Yesterday, I told the tale of getting netflow data out of my EdgeOS router. Once I started actually receiving data, I wanted to get it into Splunk. I figured that I would have to set up a directory for netflow log data from nfdump, then set up a reader to have Splunk ingest the data. After doing some Googling, though, I found the Splunk Add-on for NetFlow, which handles all of that automatically! Once you get it up and running, that is.
Downloading and installing the add-on was simple. Next came configuration, and learned lesson one: run the configuration script as the user Splunk runs under and not another user: doing so will screw up permissions on the files the script creates. Lesson number two: every time you run the configuration script you need to manually kill nfcapd first, otherwise the script will fail.
Those two items done, I was only getting very intermittent data into Splunk, and the destination directory where the nfdump files were supposed to end up was always empty. It was at this point I looked at the script that was running to do the data export, and found an error caused by the configuration script: if you don’t manually enter the number of days to keep the log files around, the script will put in a negative number, deleting the log files immediately after creation. This created your classic race condition, and usually the files were deleted before Splunk could read them, but sometimes Splunk would read a few lines first.

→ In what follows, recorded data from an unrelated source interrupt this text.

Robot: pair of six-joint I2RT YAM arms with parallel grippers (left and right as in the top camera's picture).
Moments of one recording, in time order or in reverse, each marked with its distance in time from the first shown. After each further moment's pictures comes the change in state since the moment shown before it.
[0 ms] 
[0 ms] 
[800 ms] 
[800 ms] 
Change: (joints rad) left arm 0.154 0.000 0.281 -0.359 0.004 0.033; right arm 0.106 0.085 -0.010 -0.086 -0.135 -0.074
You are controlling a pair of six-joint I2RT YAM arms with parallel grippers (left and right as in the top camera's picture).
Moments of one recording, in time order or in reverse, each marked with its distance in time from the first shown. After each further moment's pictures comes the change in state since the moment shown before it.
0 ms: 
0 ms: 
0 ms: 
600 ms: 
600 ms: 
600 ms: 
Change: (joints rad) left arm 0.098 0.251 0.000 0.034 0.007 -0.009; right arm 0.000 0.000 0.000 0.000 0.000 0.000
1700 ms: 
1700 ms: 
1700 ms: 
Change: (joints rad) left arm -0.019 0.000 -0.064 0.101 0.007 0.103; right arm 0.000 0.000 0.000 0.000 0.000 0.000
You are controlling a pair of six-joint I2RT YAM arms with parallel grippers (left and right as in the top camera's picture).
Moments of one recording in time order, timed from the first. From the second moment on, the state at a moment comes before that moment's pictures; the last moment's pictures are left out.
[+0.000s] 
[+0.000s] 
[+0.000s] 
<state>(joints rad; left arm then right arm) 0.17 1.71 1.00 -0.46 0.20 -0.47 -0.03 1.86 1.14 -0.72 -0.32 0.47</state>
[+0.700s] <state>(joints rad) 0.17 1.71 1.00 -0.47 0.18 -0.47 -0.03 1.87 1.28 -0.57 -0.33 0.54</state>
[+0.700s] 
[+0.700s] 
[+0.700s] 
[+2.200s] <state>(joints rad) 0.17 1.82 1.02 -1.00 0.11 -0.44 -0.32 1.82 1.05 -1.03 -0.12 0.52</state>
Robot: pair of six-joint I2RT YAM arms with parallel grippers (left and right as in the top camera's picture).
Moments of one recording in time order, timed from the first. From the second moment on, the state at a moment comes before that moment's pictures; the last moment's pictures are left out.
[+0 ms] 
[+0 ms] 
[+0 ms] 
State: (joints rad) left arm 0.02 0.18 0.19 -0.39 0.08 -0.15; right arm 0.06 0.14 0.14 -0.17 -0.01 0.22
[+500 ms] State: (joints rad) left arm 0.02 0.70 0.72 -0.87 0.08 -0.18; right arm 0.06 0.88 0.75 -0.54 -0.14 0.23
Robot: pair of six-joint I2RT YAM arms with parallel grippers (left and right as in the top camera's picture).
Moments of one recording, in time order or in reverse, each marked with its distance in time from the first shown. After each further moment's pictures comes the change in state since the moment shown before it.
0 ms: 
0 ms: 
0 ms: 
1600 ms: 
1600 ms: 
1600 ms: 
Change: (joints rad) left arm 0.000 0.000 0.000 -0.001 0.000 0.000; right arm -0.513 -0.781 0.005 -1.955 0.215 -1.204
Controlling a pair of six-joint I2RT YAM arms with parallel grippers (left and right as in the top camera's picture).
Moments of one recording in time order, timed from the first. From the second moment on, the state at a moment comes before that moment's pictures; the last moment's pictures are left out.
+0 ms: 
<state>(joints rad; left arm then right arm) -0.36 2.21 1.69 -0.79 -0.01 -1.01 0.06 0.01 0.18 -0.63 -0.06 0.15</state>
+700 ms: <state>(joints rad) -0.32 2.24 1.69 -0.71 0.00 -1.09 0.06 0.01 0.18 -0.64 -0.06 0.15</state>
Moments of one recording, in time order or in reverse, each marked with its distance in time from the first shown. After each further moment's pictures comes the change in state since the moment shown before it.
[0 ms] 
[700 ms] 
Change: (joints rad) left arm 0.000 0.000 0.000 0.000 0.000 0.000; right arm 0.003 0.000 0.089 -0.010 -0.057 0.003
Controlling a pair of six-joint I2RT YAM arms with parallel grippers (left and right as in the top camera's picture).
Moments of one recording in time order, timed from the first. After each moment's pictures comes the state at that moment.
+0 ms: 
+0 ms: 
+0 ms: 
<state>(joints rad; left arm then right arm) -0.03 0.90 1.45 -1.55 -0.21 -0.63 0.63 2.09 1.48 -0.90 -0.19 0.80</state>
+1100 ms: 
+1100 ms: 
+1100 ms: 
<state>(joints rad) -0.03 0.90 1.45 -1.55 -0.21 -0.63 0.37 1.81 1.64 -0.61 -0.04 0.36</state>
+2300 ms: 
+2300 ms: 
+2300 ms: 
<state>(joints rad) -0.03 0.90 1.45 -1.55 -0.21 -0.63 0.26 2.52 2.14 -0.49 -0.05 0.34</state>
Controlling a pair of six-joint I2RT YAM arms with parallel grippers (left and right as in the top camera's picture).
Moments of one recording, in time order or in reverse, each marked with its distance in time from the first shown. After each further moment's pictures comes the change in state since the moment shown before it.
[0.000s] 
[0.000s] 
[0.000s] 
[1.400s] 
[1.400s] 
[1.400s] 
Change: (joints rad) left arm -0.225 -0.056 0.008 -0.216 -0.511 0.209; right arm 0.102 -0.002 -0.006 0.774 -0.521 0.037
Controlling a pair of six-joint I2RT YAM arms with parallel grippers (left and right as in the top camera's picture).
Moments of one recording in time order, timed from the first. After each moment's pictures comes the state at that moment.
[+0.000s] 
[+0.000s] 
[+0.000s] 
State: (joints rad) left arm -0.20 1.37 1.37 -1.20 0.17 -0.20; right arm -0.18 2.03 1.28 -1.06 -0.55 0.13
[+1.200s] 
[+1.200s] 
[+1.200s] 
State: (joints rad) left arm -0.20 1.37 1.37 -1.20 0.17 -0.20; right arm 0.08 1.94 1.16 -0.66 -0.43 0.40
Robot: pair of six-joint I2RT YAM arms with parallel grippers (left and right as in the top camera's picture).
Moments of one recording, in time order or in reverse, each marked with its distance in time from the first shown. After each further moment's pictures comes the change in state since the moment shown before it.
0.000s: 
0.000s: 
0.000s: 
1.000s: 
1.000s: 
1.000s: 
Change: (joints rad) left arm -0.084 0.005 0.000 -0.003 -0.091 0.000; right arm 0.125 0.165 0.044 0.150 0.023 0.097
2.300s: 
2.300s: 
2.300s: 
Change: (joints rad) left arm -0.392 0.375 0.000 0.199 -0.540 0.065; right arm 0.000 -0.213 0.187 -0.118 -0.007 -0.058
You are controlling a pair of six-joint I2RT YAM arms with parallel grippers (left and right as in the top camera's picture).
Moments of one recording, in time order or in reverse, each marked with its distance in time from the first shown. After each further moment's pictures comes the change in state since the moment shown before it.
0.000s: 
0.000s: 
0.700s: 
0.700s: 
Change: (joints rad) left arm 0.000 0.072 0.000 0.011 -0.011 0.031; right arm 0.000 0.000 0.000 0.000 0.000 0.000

Finally, after getting everything working as it should, I set up some dashboards. This was a simple timechart showing egress traffic over time (egress was engine-id 2 as you may remember):
index=netflow engine=”0/2″ | timechart sum(bytes) | fillnull
I also set up some pivots to create some pie charts. In the end, my very simple dashboard looked like this:
Future improvements could include combining ingress and egress traffic into one chart, and replacing IP addresses with hostnames for internal IPs.
It took longer than I thought, but in the end it worked out pretty well.